Completely acknowledging that this just adds to the reasons folks might consider me weird: I bought a ticket to the last regular season game at Fenway and it made me sad. Regardless of whether the Red Sox are in the post season or are getting early starts on their golf games, the end of the regular season makes me so very sad. Some chalk it up to being connected with the end of summer, but I’m not much of a summer fan; I’m much more of a fall girl, so it isn’t that. I just genuinely miss having baseball on my television every night. (And I know there’s still a week of baseball left after the Sox leave Boston…but the last game at Fenway brings it to my mind that there are going to be a lot of last games at ballparks all across MLB on September 29th.)
Although I live in the market for NESN, every season I purchase the Extra Innings package through Comcast (which invariably begets a conversation with a Comcast rep along the lines of “If you’re a Red Sox fan living in Massachusetts why do you need the Extra Innings package?”). Because I like baseball. One of the highlights of being unemployed for three years was that in the summer I watched more baseball than I ever thought humanly possible. One of the downsides of being employed this year is how much baseball I’ve missed. And while the winter months do bring other ways to enjoy baseball, and I partake in as much as I can, nothing, for me, beats watching regular season Major League Baseball.
I’ll be making my yearly trek to Fenway for the last regular season game to say goodbye. (Yes, I make sure I say goodbye to Fenway each year.) I’ve been to six games this year and the only game they won was the first one I saw(Opening Day at Fenway)…I decided they were doing better without me but they’re doing well enough that I can go to this game without feeling like I tanked the season for them
While I AM sad that the regular season is soon over that doesn’t mean that I’m not absolutely overjoyed that, barring something God-awful, we Red Sox fans will still have a rooting interest in the post season. I’m just greedy and want more.
You’re back! I checked in so often during the season and there were no new posts and then I forgot.
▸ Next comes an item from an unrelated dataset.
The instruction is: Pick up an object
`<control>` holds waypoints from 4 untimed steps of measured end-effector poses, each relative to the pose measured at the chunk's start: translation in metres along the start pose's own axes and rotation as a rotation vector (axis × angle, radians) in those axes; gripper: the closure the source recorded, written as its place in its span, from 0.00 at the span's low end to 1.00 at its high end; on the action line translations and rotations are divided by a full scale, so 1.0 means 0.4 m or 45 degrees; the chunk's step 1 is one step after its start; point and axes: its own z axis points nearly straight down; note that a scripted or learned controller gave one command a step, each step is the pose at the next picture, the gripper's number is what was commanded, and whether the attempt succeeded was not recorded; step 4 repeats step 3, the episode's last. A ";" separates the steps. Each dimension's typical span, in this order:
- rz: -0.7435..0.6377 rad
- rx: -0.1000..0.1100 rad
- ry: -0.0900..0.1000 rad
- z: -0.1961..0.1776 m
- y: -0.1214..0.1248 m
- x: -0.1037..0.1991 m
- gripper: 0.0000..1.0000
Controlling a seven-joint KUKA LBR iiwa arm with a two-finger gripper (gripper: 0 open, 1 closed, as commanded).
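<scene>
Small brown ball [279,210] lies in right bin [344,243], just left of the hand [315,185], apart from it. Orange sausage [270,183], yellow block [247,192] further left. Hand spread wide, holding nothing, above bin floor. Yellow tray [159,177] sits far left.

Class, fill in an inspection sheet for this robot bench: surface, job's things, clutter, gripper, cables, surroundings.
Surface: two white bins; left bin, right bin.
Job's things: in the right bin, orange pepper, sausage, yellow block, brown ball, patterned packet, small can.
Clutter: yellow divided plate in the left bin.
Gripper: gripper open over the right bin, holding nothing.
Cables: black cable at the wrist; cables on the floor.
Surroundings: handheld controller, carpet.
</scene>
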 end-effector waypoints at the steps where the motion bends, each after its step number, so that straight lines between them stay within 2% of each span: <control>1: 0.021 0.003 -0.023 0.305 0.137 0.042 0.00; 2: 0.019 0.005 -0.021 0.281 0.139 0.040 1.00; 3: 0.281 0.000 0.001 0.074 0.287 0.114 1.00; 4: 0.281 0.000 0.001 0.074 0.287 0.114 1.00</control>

I admit I was a huge doubter when spring training started and wasn’t particularly happy with the off season signings. Ben, I’m sorry! You were 100% correct with the new players you chose to be on this team and how well they would work with each other.
Great year and looking forward to post season baseball in Boston again!
Now, as Beck mentioned, how about a live game chat one night?
I feel exactly the same way. Last fall was the only time in my memory when a sense of bitter relief that the deadly Sox-In-The-Tank 2012 season was at last kaput almost overwhelmed my natural September -October Baseball-Withdrawal melancholy. A plucky bunch of playoff matchups that October rescued my sinking ball spirit from complete disgust, but these Bearded Ones of 2013 have given me a clean bill of health :-). So this fall feels the way it’s supposed to: full of cherishing. The sweet deep green leaves as they begin to turn. The warm air as it cools to the crisp autumnal climate. Boys of summer taking those last turns in the batting cage and thinking this is how I’ll tackle that slider. I don’t have Shakespeare handy, so this quote may be not exactly right, but I reckon the bard will forgive me, convinced as I am that he’d be right behind Pesky’s Pole with a Fenway Frank if he were alive and here this Sunday.
And this thou knowst, which makes thy love more strong
To love that well that thou must leave ere long.
May that leaving take a long, sweet, triumphant time. Go Sox!